● **Instructions for the task**
Using the listing below, count every line that contains the word "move"; respond with the count alone.

● **Data supplied**
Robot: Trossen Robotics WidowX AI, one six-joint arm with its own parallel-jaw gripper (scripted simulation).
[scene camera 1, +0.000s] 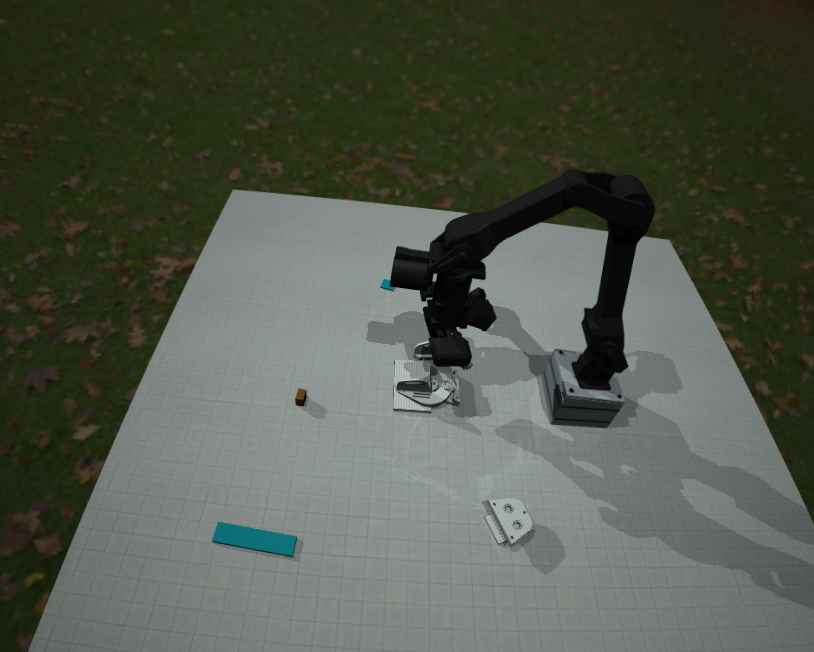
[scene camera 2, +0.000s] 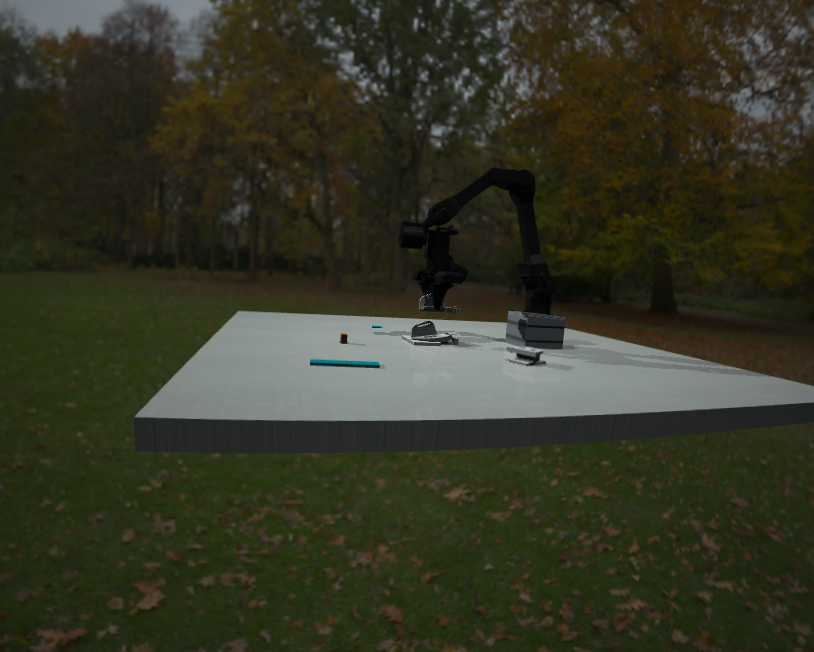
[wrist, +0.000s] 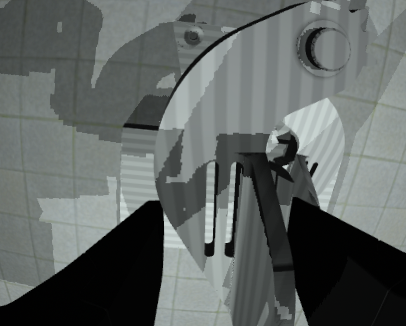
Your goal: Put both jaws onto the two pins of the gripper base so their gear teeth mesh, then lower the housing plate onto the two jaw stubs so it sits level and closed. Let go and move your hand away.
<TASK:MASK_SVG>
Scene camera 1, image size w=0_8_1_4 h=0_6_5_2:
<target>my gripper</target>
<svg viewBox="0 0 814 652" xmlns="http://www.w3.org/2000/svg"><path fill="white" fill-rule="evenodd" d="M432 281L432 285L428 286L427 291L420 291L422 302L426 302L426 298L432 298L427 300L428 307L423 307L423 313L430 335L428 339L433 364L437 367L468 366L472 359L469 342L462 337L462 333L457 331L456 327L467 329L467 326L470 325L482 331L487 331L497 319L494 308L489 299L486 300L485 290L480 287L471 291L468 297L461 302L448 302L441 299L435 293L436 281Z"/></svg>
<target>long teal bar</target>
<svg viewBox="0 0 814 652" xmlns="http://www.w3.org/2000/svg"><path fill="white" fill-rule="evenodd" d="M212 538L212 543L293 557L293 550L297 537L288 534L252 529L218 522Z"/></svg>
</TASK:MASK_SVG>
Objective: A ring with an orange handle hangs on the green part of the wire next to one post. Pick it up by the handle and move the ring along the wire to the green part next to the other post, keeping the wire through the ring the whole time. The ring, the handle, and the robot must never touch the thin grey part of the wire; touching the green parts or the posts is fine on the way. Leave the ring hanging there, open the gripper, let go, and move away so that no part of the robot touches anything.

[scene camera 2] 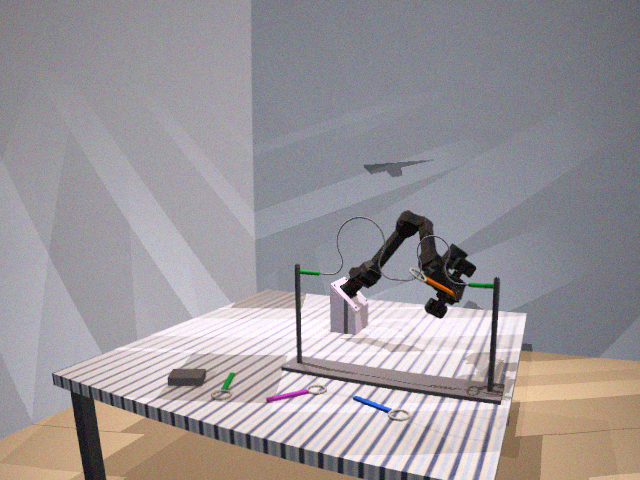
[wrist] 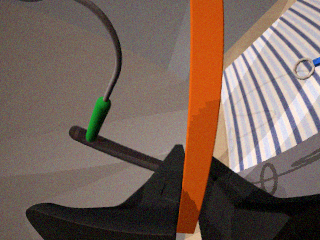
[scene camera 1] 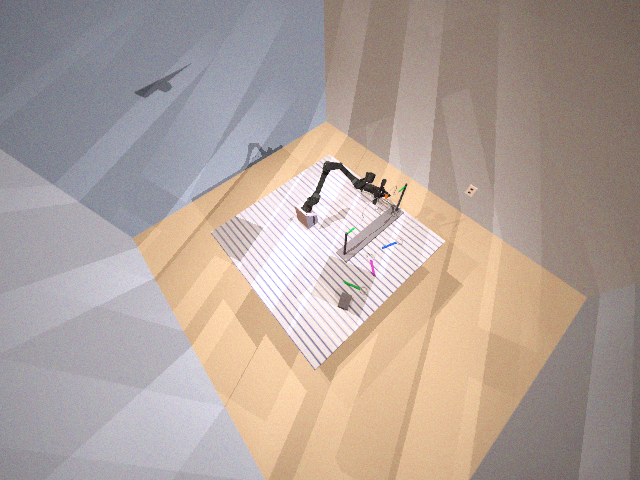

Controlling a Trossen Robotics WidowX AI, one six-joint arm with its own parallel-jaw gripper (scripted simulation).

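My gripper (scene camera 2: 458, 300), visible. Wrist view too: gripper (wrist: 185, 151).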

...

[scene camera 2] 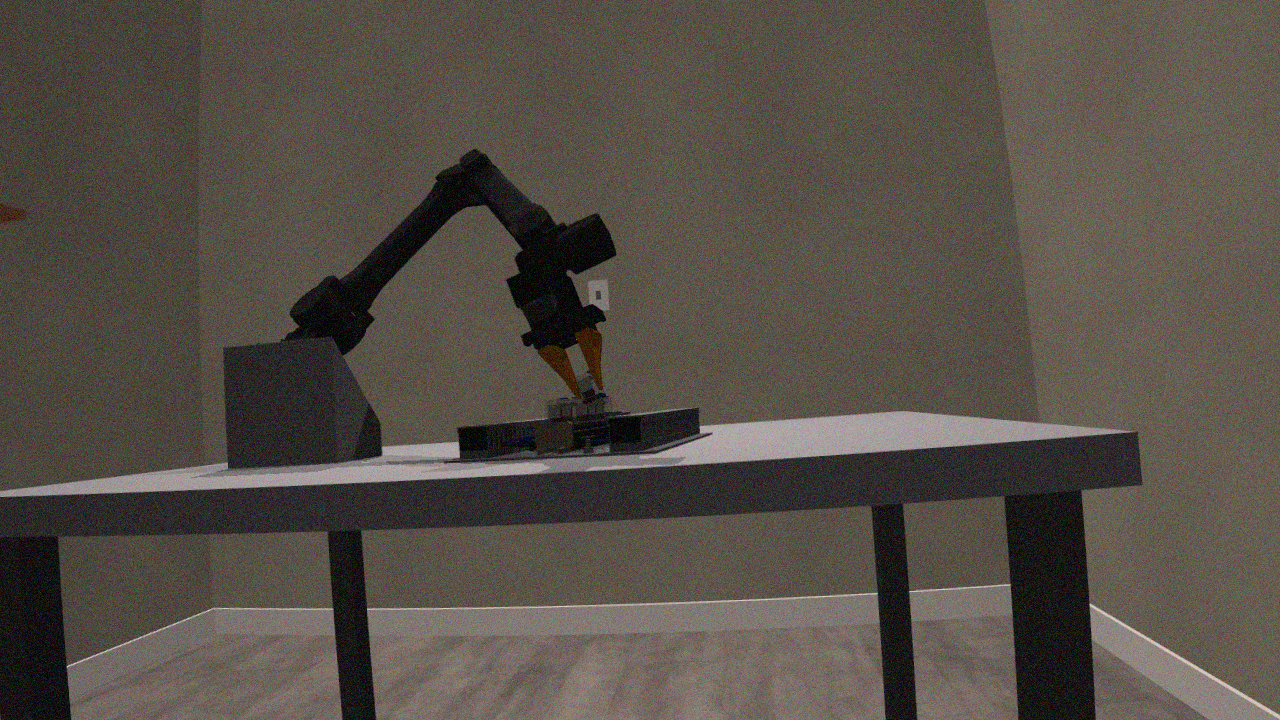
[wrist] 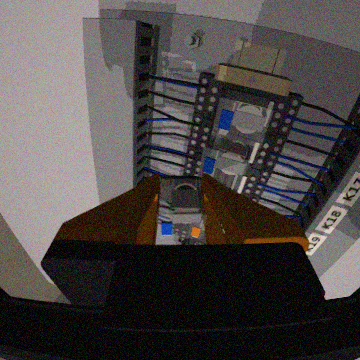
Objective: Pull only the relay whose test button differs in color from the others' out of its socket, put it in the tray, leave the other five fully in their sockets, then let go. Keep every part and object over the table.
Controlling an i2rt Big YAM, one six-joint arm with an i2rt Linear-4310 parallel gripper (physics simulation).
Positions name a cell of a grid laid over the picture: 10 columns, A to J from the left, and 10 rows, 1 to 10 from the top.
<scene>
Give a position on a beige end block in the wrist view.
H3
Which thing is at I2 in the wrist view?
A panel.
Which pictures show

● **Output for this exercise**
2